I'm familiar with BSP trees, quad trees, octrees and other variations of space partitioning data structures typically used in games. Currently trying to wrap my head around R-trees.
But something keeps bugging me, I think these data structures are way overkill for what I'm trying to achieve. I really think there's a much simpler way for me but I cant quite figure out the math.
I have a big grid of objects, and for any one of the objects, I want a quick way to find the other objects that are "close" to it, without having to loop through every object and check it's coordinates. "Close" will be some radius that I'll choose based on the viewport of the game or something.
It seems to me there should be some math magic that can be done on the coordinates to arrange things properly in a data structure. Like maybe a doubly linked list, where the items to the left and right of any item are the ones close to it.
I thought about simply adding the X and Y coordinates together, and using that as some sort of hash for the location of items. So for eg an item at (40, 290) would hash to 330. But then I realized that (290, 40) would also hash to 330 even though they're nowhere near eachother. So I also tried thinking about multiplying the coordinates together, and other math operations but nothing seems to work.

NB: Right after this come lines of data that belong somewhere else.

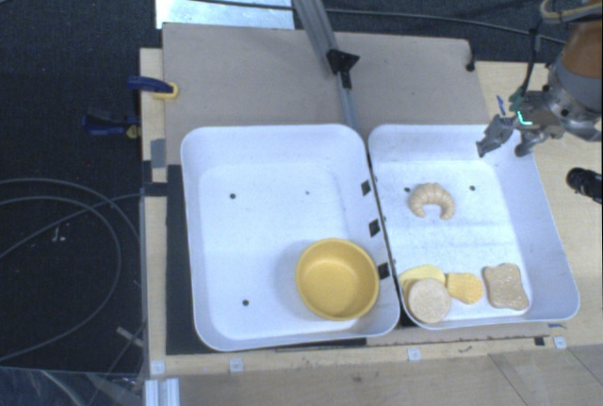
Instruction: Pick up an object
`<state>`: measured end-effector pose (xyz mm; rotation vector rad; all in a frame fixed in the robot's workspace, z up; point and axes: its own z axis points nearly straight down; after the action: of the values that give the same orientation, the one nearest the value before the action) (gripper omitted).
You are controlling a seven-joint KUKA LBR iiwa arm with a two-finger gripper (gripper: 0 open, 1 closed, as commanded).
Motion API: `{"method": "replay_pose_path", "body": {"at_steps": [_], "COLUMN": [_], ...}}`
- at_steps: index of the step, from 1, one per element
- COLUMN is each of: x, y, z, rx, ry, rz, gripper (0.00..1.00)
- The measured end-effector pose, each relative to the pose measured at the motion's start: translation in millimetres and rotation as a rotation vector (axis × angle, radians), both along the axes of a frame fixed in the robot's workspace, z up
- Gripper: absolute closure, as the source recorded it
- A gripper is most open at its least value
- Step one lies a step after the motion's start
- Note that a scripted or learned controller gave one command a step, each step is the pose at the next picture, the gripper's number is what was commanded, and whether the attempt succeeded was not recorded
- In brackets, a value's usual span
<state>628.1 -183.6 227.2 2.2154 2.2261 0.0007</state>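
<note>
From my remote seat I take the croissant [431,200] as my landmark; it lies in the upper middle of the right bin [556,272], arched with its tips pointing toward the near edge; the gripper [507,139] hangs up and to the right of the croissant, above the bin's far right corner, well apart from it, at the end of the grey arm [577,79] with its orange band; its two dark fingers look spread, with nothing between them, so I read it as released and empty; below the croissant, along the bin's near wall, I see a round pale biscuit [430,300], a yellow piece [423,275] touching it from behind, a small orange-yellow piece [464,287] just beside it, and a slice of toast [506,286] further right; left and below the croissant, across the divide, a yellow bowl [337,278] sits upright in the left bin [217,206], near that bin's near right corner.
</note>
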Motion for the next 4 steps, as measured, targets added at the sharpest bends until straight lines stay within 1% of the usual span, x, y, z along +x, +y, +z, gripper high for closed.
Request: {"method": "replay_pose_path", "body": {"at_steps": [1,2,3,4], "x": [0.4,-6.2,-1.3,0.4], "y": [0.0,3.6,8.0,7.8], "z": [0.6,-59.0,-102.3,-135.6], "rx": [0.000,0.000,0.000,-0.002], "ry": [-0.001,0.004,0.002,-0.004], "rz": [0.000,-0.003,0.001,0.000], "gripper": [0.00,0.00,0.00,0.00]}}
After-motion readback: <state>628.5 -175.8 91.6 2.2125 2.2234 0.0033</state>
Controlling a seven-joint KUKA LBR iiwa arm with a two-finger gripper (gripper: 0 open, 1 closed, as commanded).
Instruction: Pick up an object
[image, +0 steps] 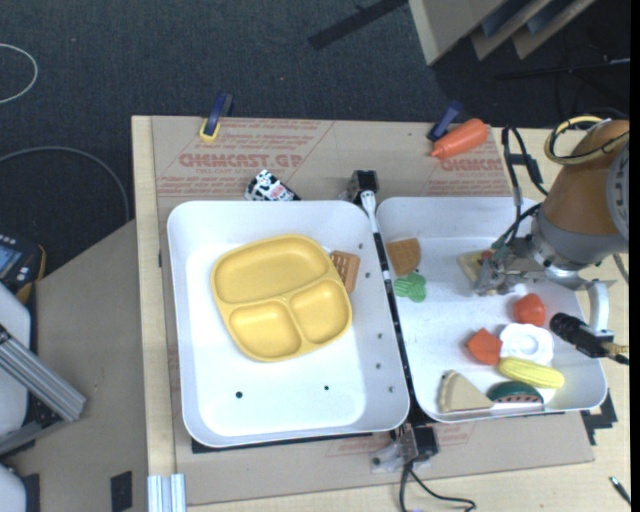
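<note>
My gripper (491, 274) is low in the right bin (440, 325), near its back right, with the grey arm and its orange band rising behind it. A small tan piece (470, 265) lies right at the gripper's left side; I cannot tell whether it is touched. Just to the front right of the gripper sits a red tomato (529, 307). Further forward lie an orange-red piece (484, 346), a white fried egg (527, 343), a yellow corn cob (531, 374), a watermelon slice (516, 396) and a tan wedge (461, 391).
A brown toast piece (404, 255) and a green item (410, 289) lie at the right bin's left side. The left bin (285, 400) holds a yellow divided plate (281, 296) and a waffle piece (346, 268). A carrot (460, 138) and a cow-patterned toy (268, 187) lie outside the bins.
</note>
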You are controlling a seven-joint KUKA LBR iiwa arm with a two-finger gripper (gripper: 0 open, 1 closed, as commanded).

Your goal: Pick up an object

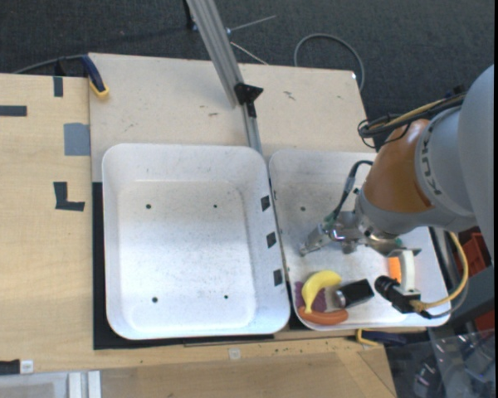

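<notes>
The end effector (322, 237) sits low inside the right bin (315, 168); whether it is spread or closed I cannot tell, and nothing shows in its grip. Just below it lie a yellow banana (317, 285), a red piece (322, 314) and a black block (355, 293). Farther right rests an orange object (394, 266). By my judgement, grasping and lifting remain.
</notes>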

Then I started thinking about storing each item in 2 lists. One list sorted by the X coordinate, and the other sorted by the Y coordinate. Then given any item, you can find the close items by searching the first list for X coordinates that are close, and the second list for Y coordinates that are close, and the intersection of those 2 results are the close items. You would use a binary search on the lists of course, instead of looping through each item. This method seems promising in my head, but I dont know if this is slower or faster than just using a standard quad-tree type data structure.
I hope this makes sense. Basically I'm hoping the people who have already thought about all of this, can tell me whether I'm wasting my time and maybe I should just use a tried-and-true quad-tree.